Ezra Miller - We Need to Talk About Kevin
The rising indie star plays Tilda Swinton's psycho-in-the-making teenage son. Complex family dynamics, to say the least. If Swinton's campaign pays off, Miller could tag along. If not, count him out.
Unseen contenders:
No-one's seen their performances, but great things are expected.
Max Von Sydow - Extremely Loud and Incredibly Close
The novel's most interesting character. Legendary actor. He has been good lately, but not in English, and not in a big, tear-jerking Best Picture contender.
Tom Hanks - Extremely Loud and Incredibly Close
Oscar favourite in the film's most heart-string-pulling role as Oskar's beloved and tragically fated dad.
Jim Broadbent - The Iron Lady
Previous Oscar-winner for playing Iris Murdoch's long-suffering husband in
Iris, British legend takes on another real-life background husband, this time as Denis Thatcher, husband to the better known Margaret.
Armie Hammer - J Edgar
After making a big impression as both twins in last year's
The Social Network, handsome
Hammer got cast as J Edgar Hoover's apprentice / alleged lover in Clint Eastwood's biopic.

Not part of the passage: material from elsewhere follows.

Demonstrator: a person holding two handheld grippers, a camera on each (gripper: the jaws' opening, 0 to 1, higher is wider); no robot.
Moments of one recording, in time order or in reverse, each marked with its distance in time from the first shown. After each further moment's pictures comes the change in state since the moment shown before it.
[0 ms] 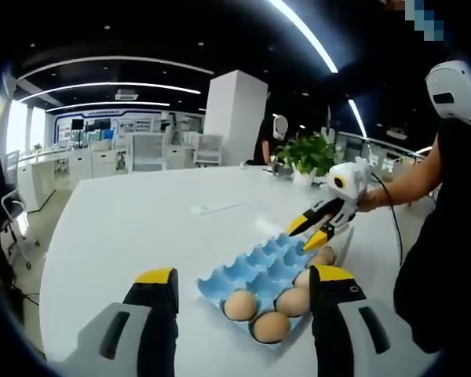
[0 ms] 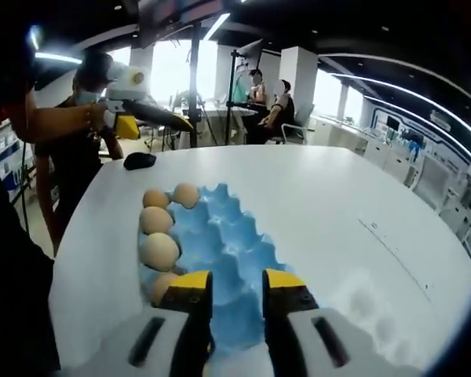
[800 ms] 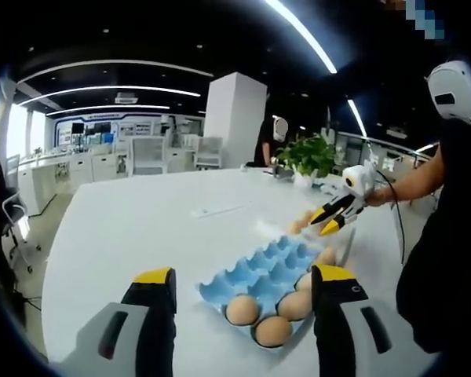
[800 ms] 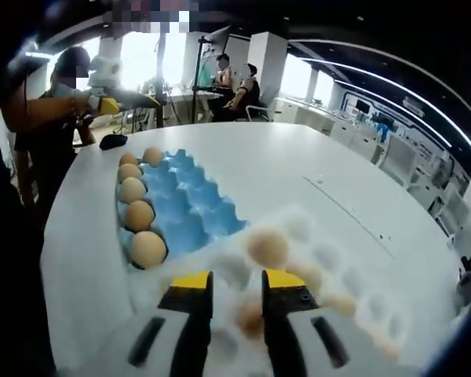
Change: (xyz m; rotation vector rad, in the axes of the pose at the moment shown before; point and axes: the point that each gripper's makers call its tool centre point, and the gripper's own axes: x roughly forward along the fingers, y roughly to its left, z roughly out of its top) left arm 0.002 0.001 0.005 0.017 -0.008 0.000; right arm -0.078 -0.051 -0.060 0.039 0.109 -0.188
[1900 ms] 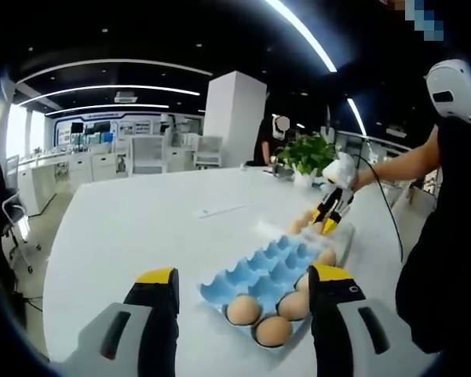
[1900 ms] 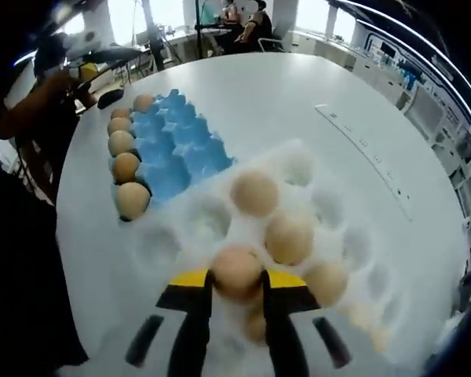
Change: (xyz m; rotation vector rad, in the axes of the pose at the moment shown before) left arm -0.001 0.000 0.001 -0.004 0.008 0.001; right arm 0.002 -0.011 -0.039 0.028 0.417 0.186
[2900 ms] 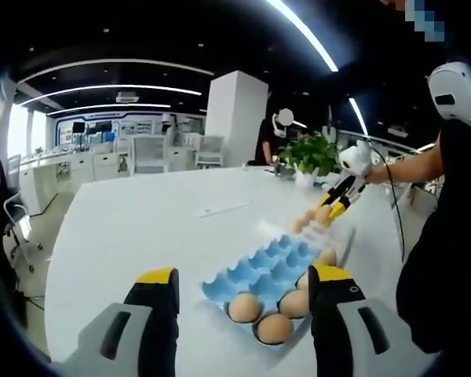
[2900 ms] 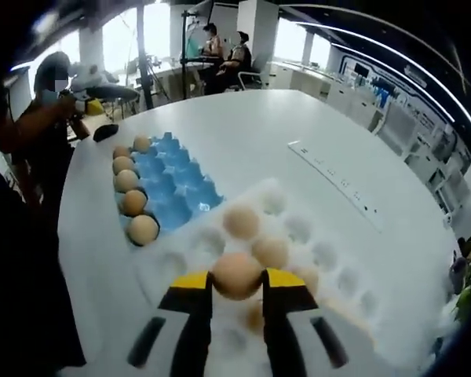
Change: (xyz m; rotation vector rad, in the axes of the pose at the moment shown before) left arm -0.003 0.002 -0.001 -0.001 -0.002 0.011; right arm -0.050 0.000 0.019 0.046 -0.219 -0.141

Probably not likely to make the top five, but should certainly show up in nominations along the way.
Not Contenders (but should be) :
Ralph Fiennes - Harry Potter and the Deathly Hallows Part II
Fiennes finally gets to unleash Voldemort's weird intensity, but can the Academy take a non-Tolkien wizard seriously?
Michael Fassbender - X-Men: First Class
Fassbender has more than enough Oscar contending roles in the mix, but his turn as the wounded, sharply intelligent man who will go on to become Magneto is pure perfection. Again, though, try to make the Academy take a comic book villain seriously.